Wednesday, May 25, 2022

Does inequality cause gun violence? More than you might think


We interrupt our regular scheduled programming to bring you a take, relevant to yesterday's horror in Texas:

It is clear, or ought to be clear, that we have too many guns in this country, far too many, just crazy amounts of them serving no valid purpose (as Joe Biden pointed out there aren't any deer out there in Kevlar vests), but it should also be clear that we have too much untreated mental illness, partly because we won't spend any money on it 

Via OECD.

but even more because, as Nathan Newman tells us this morning (linked in the Tweet), our living conditions in the US actually foster high levels of mental illness, through the stress and social distrust provoked by wealth and income inequality.

Inequality is bad for health, and bad for mental health, at all levels, affecting the wealthy (fearful and crowded into gated communities) as well as the poor (stressed and frustrated) and bad for everybody's safety, including that of children:

 if we want to understand rampant gun violence, don’t look to the individual shooters who may at times - but not always - suffer from mental illness. Instead, look at them sociologically as the (literally) bleeding edge of a broader society racked by distrust and paranoia. Inequality drives greater levels of social distrust and mental illness, and that paranoia seems to drive the desire for more guns that sets the stage for the massive levels of gun deaths we see on a constant basis.

We must have better access to mental health treatment, we must have more effective gun control at a federal level, and we really ought to be doing something about inequality, maybe in two directions: by shifting wealth from the very wealthy to the rest of us through the tax system, and by shifting ownership from rentiers to workers through cooperatives, profit sharing, and the like.

By the way, a couple of tabs I've had open for a little over a month refer to a new book by Thomas Piketty, more on political than economic matters, A Brief History of Equality, which puts the dilemma of the educated left in pretty stark terms

in the post-War period, in the ’50s and ’60s, the Democratic Party in the U.S. and social democratic parties in Europe were able to convince voters with lower education, lower income, lower wage[s] that they are the platform for them. That, in effect, what ties them together, despite their differences … is a platform of educational expansion, workers’ rights, Social Security, progressive taxation. [This] is what has made this coalition stick together. Then, what we see is that gradually over the past four decades, these parties have become the party of the educational elite. So while the right-wing parties and the center-right party are still the parties of the business elite or the high wealth elite … [W]e have moved from this class-based system to what I describe as a multi-elite system, where basically the educational elite votes for the Brahmin left and the wealthy elite votes for the merchant right or the business right. This rise of elitism, in effect, has left a lot of voters feeling abandoned [by] the main two parties, and I feel this has largely contributed to the rise of what is sometimes known as populism.
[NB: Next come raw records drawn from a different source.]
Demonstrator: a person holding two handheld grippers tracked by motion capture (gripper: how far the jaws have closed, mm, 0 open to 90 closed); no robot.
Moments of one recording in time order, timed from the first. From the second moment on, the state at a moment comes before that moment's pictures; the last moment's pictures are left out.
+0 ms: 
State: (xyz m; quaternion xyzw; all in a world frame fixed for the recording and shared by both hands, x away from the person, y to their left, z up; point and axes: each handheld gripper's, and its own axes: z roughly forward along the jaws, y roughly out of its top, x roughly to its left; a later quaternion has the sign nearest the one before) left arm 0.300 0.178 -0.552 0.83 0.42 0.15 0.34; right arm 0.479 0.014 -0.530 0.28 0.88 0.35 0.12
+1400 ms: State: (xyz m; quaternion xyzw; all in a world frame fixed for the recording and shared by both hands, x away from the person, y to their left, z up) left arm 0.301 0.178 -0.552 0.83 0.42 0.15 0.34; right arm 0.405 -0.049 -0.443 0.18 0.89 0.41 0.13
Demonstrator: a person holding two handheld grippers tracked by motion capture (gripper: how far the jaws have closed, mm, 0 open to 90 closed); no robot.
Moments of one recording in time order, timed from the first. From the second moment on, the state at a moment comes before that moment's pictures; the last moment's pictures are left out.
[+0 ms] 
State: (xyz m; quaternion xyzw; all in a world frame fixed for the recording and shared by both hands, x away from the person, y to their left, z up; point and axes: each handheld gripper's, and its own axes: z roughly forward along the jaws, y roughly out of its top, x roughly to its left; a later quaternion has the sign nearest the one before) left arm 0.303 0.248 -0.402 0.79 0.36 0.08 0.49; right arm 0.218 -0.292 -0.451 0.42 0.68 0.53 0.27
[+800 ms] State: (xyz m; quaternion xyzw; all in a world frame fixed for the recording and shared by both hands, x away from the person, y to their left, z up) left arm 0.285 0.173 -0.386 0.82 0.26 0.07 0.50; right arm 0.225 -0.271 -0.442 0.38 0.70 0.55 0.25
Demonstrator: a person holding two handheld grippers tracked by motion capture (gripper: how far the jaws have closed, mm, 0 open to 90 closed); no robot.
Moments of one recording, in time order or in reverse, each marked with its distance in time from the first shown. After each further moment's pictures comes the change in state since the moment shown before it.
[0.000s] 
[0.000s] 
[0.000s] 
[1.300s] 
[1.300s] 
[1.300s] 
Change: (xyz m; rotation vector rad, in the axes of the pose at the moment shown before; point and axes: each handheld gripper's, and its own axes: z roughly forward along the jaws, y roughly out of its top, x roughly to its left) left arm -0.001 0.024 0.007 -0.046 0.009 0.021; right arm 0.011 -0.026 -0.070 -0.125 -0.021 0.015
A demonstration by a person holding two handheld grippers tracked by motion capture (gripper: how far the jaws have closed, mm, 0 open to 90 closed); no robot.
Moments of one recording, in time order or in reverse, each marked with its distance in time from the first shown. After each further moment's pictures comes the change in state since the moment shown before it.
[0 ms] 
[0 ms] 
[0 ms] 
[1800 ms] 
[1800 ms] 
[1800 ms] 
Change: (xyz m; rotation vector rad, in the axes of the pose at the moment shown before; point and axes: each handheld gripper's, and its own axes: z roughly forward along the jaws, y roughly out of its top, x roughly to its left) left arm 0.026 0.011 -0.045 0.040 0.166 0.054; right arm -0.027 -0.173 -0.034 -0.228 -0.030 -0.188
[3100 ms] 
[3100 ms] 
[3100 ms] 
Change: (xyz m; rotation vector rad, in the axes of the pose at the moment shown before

but some real ideas for action of a kind that I've long favored:

There are two main ideas, one is social federalism and the other is participatory socialism. Social federalism is a view that if you want to keep globalization going and you want to avoid this retreat to nationalism and the frontier of the nation-state that we see in a number of countries, you need to organize globalization in a more social way. If you want to have international treaties between European countries and Canada and the U.S. and Latin America and Africa, these treaties cannot simply be about free trade and free capital flow. They need to set some target in terms of equitable growth and equitable development. So, how much you want to tax large international corporations [and] high wealth/high income individuals? What kind of target do you want for carbon emissions?... 

Participatory socialism is the general objective of more “access” to education. Educational justice is very important in terms of access to higher education. Today there’s a lot of hyper criticism, not only in the U.S., but also in France and in Europe, that we don’t set quantifiable and verifiable targets in terms of how children [from] lower [income] groups [gain] access to higher education, what kind of funding [they] have for higher education. The other big dimension is circulation of property, so I talk about “inheritance for all.” The idea is to use a progressive tax on wealth in order to finance [a] capital transfer to every young adult at the age of 25. This transfer is in effect, 120,000 euros [about $134,000] per person, [which is] about the level of medium wealth today in France or in the U.S. That will very much transform the ability of children from poor families or middle-class families to create their own firms.

It won't eliminate inequality by any means, but it could make a major difference.